= What you are asked to do =
Wherever a line in the material contains the word "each", copy that line.

= The data =
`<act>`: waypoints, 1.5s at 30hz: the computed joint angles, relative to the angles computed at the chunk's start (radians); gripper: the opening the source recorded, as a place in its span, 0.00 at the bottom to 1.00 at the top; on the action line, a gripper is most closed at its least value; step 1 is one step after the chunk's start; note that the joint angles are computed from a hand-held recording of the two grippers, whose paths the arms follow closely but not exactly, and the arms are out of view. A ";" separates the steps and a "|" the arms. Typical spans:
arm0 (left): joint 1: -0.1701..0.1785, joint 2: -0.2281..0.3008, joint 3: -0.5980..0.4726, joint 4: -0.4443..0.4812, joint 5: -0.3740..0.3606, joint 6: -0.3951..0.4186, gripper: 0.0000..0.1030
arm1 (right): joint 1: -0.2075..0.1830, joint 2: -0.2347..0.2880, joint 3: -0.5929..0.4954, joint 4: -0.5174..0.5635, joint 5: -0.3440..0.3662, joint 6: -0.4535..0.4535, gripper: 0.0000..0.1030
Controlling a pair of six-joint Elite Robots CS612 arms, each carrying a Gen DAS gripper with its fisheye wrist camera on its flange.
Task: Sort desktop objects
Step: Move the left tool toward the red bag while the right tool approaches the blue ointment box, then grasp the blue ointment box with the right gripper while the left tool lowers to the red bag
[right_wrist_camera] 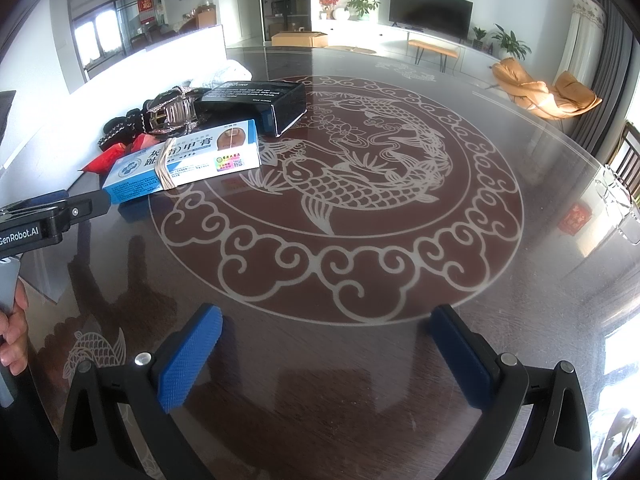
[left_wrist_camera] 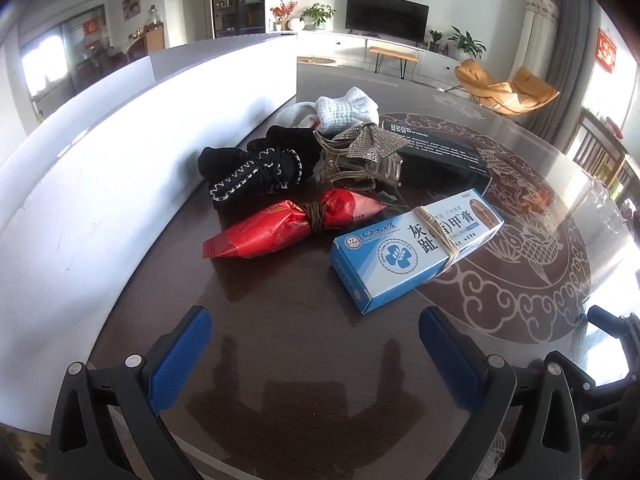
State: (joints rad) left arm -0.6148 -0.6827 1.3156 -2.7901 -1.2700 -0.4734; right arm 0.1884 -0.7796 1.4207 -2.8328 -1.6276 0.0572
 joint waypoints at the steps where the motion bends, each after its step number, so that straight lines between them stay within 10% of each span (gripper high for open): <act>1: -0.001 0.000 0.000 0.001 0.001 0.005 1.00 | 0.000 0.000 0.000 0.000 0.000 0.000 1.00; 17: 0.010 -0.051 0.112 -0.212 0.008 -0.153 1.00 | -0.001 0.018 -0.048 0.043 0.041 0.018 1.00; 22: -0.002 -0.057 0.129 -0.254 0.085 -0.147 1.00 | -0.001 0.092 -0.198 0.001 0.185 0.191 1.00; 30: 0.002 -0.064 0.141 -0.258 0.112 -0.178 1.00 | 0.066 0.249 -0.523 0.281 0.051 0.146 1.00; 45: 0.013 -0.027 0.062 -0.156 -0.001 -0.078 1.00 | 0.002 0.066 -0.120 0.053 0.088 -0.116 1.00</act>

= Written answer =
Controlling a pair of six-joint Elite Robots CS612 arms, each carrying a Gen DAS gripper with its fisheye wrist camera on its flange.
 joint waypoints at the steps where the motion bends, each after its step number, so that straight lines between them stay within 10% of each span (gripper high for open): <act>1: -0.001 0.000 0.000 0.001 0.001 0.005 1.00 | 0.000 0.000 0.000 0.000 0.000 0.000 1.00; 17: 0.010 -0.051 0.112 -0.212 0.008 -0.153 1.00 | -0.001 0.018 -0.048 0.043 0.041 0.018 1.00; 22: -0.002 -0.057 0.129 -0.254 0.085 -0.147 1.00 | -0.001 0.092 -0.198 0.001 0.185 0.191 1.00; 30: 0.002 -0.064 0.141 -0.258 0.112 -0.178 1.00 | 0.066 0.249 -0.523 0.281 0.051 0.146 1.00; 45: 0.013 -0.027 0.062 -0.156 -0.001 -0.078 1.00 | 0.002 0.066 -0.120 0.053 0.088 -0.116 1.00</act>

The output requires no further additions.